「日華議員懇談会」が「日本台湾友好議員連盟」に改名、李逸洋・駐日代表が台日関係のさらなる深化に期待
「日華議員懇談会」(以下、日華懇)が6月11日、2026年度総会において「日本台湾友好議員連盟」(以下、日台友好議連)に改名することを正式に決定した。李逸洋・駐日代表は総会後の意見交換会で挨拶し、「これは歴史的な一歩であり、台湾と日本の関係が長年の友情を基盤にさらに進化と発展していくことを象徴している」と述べた。ビデオメッセージで挨拶した頼清徳総統(大統領)は、日華懇がこれまで台湾のために積極的に声を上げ、台日間の交流と協力の安定した基礎を築いたことに感謝の意を示した。また、同会に出席した総統府の郭雅慧・報道官は、挨拶のなかで、日華懇がこれまで何度もICAO(国際民間航空機関)やCPTPP(環太平洋パートナーシップに関する包括的及び先進的な協定)などへの台湾参加支持を表明してきたことに感謝を述べた。
李代表は挨拶のなかで、古屋会長のリーダーシップの下、日華懇が超党派の力を結集し、台日関係の推進に貢献してきたと述べ、2021年に参議院全会一致で台湾のWHO(世界保健機関)総会オブザーバー参加支持決議が可決され、毎年の総会で台湾を支持する決議を採択し、国慶節には祝賀団を派遣して訪台するなど、台湾への強い支持を示してきたことに加え、日華懇の取り組みにより在日台湾人の戸籍の国籍欄が「中国」から「台湾」へと記載できるようになり、今年4月の頼総統のエスワティニ訪問が中国の圧力で妨害された際にも日華懇がいち早く台湾を支持する声を上げたことなどに深い感謝の意を表した。
さらに李代表は、「AI(人工知能)は国力だ。台湾はAIのハードウェア製造における世界で最も重要なサプライチェーンの基地であり、日本もAIを経済発展と国力向上の核心戦略と位置付けている」と強調し、台湾と日本が連携することで、台日両国の国力を高め、ウィンウィンの関係を必ず創出できるとの認識を示した。
また、李代表は、中国・ロシア・北朝鮮が黄海、東シナ海、南シナ海、台湾海峡の周辺で軍事演習を行ったことに関して、米国や日本をはじめとするインド太平洋の国々が地域の安全と台湾海峡の平和・安定の維持に協力していることに感謝の意を表した。そのうえで、台湾がインド太平洋地域の一員として、「非レッド・サプライチェーン」と安全保障協力において重要な役割を担っていくことを強調し、台湾が信頼できるパートナーとして日米とともに平和かつ安定したインド太平洋の構築に全力で取り組んでいく考えを示した。

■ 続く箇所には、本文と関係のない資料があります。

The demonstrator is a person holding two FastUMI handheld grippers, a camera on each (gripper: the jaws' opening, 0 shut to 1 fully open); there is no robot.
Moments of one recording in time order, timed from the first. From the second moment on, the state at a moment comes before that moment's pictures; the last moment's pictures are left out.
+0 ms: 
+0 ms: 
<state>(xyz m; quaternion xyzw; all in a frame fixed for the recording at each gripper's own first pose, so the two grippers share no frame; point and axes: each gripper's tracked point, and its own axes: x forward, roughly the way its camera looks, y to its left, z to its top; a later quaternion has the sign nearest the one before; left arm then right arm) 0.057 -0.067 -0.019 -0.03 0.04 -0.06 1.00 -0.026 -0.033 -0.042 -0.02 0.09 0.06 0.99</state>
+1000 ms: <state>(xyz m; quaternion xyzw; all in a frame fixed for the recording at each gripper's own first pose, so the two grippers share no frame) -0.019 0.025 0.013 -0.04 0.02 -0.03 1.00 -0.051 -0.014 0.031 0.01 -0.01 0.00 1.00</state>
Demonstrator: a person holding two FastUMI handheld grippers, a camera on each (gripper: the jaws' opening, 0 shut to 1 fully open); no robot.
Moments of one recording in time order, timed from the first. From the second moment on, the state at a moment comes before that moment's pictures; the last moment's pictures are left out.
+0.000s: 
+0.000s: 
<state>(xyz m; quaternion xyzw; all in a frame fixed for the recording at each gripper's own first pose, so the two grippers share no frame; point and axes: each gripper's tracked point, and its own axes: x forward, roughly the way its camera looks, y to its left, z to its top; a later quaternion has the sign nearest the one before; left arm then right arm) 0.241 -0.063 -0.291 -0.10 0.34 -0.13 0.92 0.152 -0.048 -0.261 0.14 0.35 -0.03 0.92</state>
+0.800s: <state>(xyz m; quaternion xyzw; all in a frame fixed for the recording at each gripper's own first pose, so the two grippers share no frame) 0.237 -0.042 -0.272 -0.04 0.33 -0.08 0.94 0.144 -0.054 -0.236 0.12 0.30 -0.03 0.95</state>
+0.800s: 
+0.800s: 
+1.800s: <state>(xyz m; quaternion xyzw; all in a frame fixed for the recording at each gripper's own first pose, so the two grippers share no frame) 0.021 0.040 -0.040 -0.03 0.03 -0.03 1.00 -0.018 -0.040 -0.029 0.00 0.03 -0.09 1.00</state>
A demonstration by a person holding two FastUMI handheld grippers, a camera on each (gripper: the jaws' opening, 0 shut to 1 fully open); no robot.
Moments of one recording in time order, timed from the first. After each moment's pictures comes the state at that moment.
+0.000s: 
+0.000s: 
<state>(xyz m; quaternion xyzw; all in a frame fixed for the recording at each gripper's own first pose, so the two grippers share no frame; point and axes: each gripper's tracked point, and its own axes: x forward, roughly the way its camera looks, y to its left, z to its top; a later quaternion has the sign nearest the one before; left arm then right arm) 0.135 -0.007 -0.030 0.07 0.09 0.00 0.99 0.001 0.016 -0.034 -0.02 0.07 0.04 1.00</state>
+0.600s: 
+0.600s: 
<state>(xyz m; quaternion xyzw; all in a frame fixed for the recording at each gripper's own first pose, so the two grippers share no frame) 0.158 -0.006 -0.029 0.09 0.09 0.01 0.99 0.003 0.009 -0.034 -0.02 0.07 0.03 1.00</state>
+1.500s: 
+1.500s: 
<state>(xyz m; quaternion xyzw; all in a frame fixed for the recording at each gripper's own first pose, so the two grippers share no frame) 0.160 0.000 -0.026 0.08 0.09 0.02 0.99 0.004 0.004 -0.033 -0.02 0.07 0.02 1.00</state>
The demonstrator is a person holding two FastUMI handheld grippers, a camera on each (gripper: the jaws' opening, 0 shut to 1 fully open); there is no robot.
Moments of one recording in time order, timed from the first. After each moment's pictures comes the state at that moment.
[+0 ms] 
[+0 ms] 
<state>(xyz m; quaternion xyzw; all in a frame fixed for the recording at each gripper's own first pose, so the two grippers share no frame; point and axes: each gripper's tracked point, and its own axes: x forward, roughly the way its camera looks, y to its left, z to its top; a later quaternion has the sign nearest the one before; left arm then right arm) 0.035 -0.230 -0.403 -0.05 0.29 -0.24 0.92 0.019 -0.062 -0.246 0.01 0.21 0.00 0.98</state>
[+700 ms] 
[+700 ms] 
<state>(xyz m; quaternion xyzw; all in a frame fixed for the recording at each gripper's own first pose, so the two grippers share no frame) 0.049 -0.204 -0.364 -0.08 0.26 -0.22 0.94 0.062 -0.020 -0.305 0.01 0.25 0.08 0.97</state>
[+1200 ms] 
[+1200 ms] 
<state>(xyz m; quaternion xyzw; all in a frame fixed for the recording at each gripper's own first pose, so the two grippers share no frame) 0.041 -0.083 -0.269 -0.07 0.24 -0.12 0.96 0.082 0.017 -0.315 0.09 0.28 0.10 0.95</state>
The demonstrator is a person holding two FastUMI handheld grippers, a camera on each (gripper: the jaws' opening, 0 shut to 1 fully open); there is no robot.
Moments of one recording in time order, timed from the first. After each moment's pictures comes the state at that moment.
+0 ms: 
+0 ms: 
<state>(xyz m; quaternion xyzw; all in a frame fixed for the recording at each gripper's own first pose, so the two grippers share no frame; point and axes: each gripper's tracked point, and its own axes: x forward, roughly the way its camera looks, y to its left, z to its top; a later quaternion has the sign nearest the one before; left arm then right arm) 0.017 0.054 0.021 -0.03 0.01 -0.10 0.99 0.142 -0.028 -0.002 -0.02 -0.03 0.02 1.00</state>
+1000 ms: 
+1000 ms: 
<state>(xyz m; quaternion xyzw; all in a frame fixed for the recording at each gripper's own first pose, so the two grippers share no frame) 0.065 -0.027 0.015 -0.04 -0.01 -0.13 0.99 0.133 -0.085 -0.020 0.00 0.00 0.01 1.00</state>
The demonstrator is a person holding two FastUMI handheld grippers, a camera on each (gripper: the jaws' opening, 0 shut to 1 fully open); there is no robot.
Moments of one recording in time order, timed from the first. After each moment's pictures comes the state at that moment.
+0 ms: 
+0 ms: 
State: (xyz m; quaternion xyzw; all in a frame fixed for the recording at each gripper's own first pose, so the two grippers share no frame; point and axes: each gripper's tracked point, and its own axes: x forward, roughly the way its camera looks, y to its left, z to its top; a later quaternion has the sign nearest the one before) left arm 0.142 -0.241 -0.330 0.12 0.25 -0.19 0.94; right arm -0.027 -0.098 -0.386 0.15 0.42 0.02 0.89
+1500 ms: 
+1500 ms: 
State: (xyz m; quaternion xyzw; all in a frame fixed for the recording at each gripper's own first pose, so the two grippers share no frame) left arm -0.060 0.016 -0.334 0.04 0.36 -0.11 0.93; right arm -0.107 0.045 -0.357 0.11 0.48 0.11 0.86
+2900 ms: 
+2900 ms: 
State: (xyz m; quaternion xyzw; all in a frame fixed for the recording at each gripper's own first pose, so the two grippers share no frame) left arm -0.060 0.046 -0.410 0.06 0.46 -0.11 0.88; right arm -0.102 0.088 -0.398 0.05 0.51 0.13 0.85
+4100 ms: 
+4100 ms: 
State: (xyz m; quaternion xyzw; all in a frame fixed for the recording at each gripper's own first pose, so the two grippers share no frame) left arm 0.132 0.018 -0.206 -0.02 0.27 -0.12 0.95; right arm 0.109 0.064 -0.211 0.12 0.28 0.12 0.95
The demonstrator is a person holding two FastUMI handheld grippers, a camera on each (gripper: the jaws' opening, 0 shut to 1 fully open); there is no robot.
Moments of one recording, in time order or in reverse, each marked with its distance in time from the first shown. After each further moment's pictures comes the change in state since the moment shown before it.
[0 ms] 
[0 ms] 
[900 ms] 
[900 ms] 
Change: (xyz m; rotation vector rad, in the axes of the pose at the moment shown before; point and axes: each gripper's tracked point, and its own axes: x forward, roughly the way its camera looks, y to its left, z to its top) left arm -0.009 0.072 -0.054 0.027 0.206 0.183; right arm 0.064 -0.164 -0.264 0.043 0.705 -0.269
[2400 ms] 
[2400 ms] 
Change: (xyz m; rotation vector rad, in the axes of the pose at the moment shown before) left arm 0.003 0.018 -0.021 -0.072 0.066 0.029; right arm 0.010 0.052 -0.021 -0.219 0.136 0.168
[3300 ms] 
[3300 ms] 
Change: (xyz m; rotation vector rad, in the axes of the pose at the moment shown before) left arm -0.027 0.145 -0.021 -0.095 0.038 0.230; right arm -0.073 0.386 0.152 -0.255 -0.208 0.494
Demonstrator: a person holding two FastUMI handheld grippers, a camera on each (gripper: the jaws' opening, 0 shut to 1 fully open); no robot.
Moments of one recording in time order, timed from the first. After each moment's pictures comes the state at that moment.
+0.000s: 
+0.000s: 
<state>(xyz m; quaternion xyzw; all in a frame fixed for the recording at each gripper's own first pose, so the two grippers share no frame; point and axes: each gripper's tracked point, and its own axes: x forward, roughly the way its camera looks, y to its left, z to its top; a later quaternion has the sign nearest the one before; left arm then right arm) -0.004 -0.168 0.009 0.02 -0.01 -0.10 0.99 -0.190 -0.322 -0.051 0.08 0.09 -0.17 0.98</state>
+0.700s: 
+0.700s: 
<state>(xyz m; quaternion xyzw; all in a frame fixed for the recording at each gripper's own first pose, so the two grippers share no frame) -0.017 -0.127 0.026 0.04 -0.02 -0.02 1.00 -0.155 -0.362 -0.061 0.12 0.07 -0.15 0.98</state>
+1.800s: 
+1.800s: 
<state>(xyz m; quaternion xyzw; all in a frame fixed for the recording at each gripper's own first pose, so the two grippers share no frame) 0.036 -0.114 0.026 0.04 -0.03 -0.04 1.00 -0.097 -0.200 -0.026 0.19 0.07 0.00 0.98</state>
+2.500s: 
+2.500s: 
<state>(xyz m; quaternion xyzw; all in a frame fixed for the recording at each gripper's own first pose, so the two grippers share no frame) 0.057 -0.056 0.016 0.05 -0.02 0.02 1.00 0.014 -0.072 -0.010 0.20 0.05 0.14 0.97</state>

頼総統はビデオメッセージのなかで、「台日の国会議員による友好の深化、台湾の国際機関参加への支持、両国民の福祉増進を図る政策の推進などいずれも日華懇の皆様が全力を尽くし、台湾のために積極的に声を上げ、たえず台日の交流と協力のために、より強固な基礎を築いているのを我々は目にしている」と述べ、高市早苗首相が国際社会の場においてたびたび台湾海峡の平和と安定の重要性を強調してきたことにも感謝の意を表し、「自由で開かれたインド太平洋」へのビジョン実現に共に取り組んでいくことを期待した。
古屋会長は、「日台友好議連」の参加メンバーが321名に達し、過去最大規模となり、日本の国会で最大の超党派対外友好議連となったことは、台日間が揺るぎない強い絆で結ばれている証であると強調し、今後も一丸となって全力で台日友好関係を推進していく考えを示した。